**Instructions for the task**: Look for the line with "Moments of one" in the data below, then reproduce word for word that line and every line after it. Leave out all pictures and add nothing.

** Provided data follows **

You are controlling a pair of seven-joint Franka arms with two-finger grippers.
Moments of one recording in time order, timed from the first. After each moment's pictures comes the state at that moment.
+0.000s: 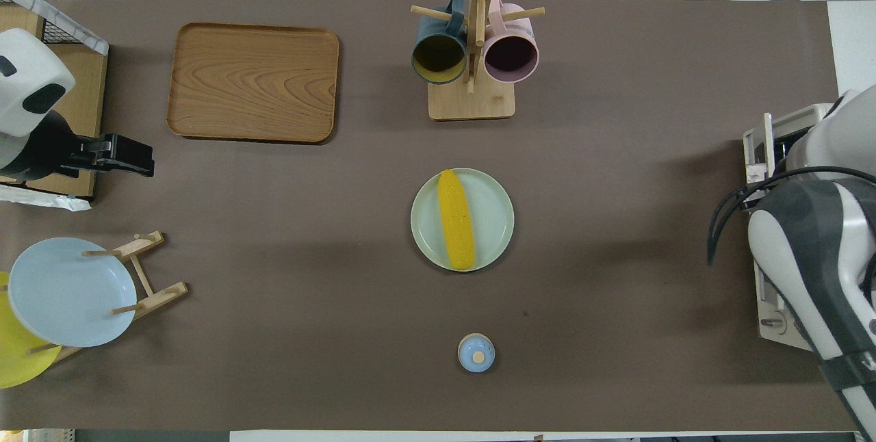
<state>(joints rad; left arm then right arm) -0.19 -0.02 0.07 -1.70 0.00 1.65 -0.05 -0.12 -0.01 0.09 -2.03 -0.22 1.86 -0.06</state>
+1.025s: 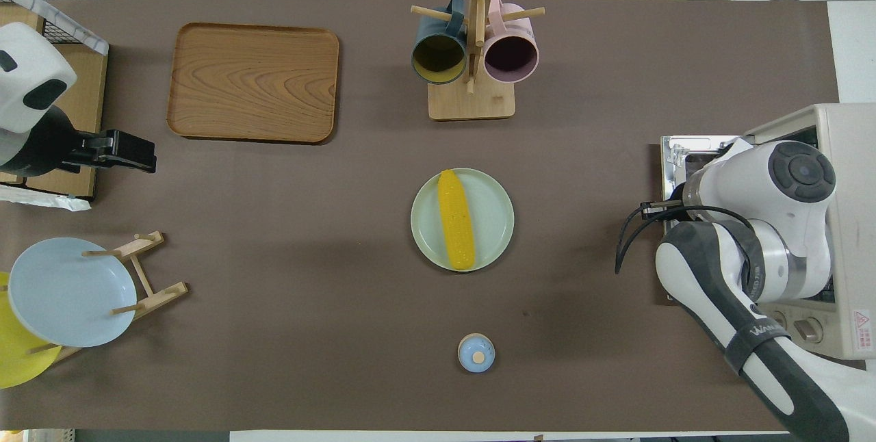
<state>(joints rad) -0.15 -0.02 0.01 -1.68 0.00 1.65 -0.05 -0.07 0.09 0.10 -2.29 -0.03 2.33 0.02</state>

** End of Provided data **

**Response to the task**:
Moments of one recording in time order, timed from the first. After each moment's pictures comes the state at that moment.
+0.000s: 
<state>(joints rad; left arm then right arm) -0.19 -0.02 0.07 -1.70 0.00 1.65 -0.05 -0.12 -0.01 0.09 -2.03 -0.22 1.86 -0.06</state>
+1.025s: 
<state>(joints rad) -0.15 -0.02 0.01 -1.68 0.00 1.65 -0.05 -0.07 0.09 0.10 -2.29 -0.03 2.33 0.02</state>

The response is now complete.